Vi a unos niños jugando al fútbol en un descampado. Me acerqué para ver las extrañas piedras que habían arrastrado para marcar las porterías... “Paul Herm...” (el resto era ilegible), se veía grabado en una de las piedras que hacían de poste. “Jörg F. Hempelmann”, se leía en la otra piedra que delimitaba el espacio para triunfar o perder. Los niños estaban jugando sobre un cementerio devastado, el cementerio más grande de soldados alemanes caídos en el sur de los Balcanes durante la Primera Guerra Mundial. Chutando sobre una tierra compacta y un abismo de huesos.

El segundo cementerio alemán de Macedonia, en Bitola –Monastir en los libros de historia–, tuvo más suerte: nadie había arrancado ninguna lápida, pero había gitanos que saltaban la maciza muralla de piedra circular –diseñada por un arquitecto de la Bauhaus– para organizar dentro peleas de perros.

Hablé con Mile Petrovski, que hizo de traductor para las tropas alemanas de la OTAN en Kosovo y al que encargaron que se ocupara del cementerio alemán. Segó los hierbajos y preguntó a los gitanos por qué organizaban esas jaurías justo entre esas tumbas. “Porque es un lugar cojonudo para las peleas de perros”, le contestaron.

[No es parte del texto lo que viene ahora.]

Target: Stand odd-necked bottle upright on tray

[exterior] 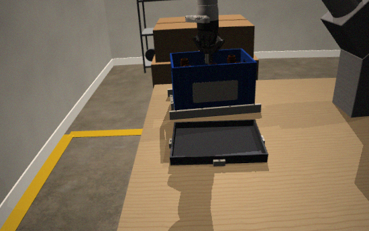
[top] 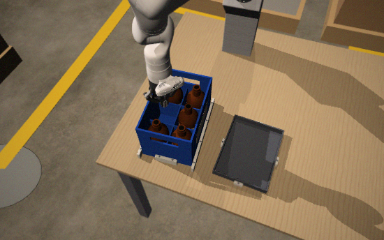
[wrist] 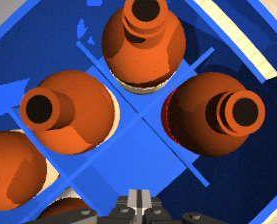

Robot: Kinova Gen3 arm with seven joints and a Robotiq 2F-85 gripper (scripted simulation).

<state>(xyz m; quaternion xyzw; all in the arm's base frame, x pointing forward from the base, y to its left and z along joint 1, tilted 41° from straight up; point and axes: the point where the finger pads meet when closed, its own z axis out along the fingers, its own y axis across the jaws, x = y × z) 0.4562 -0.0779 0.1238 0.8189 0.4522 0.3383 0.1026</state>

El ejército alemán entró en Kosovo en 1999, su primera misión de combate fuera de Alemania desde la Segunda Guerra Mundial. Y allí, en la hermosa ciudad de Prizren, acribilló a dos serbios que previamente les habían disparado. Algo difícil de olvidar: los mató debajo de mi habitación del hotel Theranda. Fue asomarme al balcón y ver los cadáveres de las primeras personas que el ejército de tierra alemán mataba fuera de Alemania desde el hundimiento del Tercer Reich.

Mile, el jardinero del cementerio alemán, acompañó un día a varios oficiales germanos al triturado camposanto de Prilep.

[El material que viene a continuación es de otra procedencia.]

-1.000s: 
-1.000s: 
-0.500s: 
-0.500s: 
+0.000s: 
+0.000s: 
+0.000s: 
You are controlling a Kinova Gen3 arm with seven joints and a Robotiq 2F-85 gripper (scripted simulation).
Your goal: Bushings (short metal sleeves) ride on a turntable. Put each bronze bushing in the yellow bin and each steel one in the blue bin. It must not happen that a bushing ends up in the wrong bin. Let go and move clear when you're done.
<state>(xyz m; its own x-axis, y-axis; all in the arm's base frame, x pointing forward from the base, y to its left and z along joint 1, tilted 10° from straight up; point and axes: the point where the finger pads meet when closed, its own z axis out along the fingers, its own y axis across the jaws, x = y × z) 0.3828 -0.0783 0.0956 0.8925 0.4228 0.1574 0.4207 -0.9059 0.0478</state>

–Al ver aquello, algunos lloraron –me dijo.

–¿Lloraron físicamente? –le pregunté.

–Sí, físicamente.

En el otro extremo de la Gran Guerra, en Thiepval, el memorial a los británicos caídos en la ofensiva del Somme –veinte mil muertos y dos mil desaparecidos en un solo día, y hubo muchos más días– vendían yoyós Thiepval. ¿Frivolización de esa infinita fosa común? Quizá los soldados hundidos en esas trincheras, si hubieran podido alargar la mano hasta el siglo XXI, de todos los souvenirs habrían escogido el yoyó y habrían jugado para matar el tiempo antes de que el tiempo los matara a ellos: acabarían bajo tierra, y lo sabían.

Con una simple mirada podemos ver –y sentir– estrellas que están a miles de millones de kilómetros, pero no podemos ver –ni sentir– lo que hay a medio metro bajo nuestros pies. Cuenta Robert Macfarlane en su último libro –Bajotierra (Random House)– que el vacío emigra a la superficie, y explica que el pueblo saami, allá en Laponia, cree que el subsuelo es una inversión perfecta del reino humano: los pies de los muertos, que tienen que caminar cabeza abajo, tocan los pies de los vivos, que caminan cabeza arriba.

Como si, corriendo cabeza abajo, los soldados del káiser jugaran al fútbol con los niños de Prilep.

Cioran, en un documental, confesaba que de pequeño le gustaba jugar al futbol con calaveras.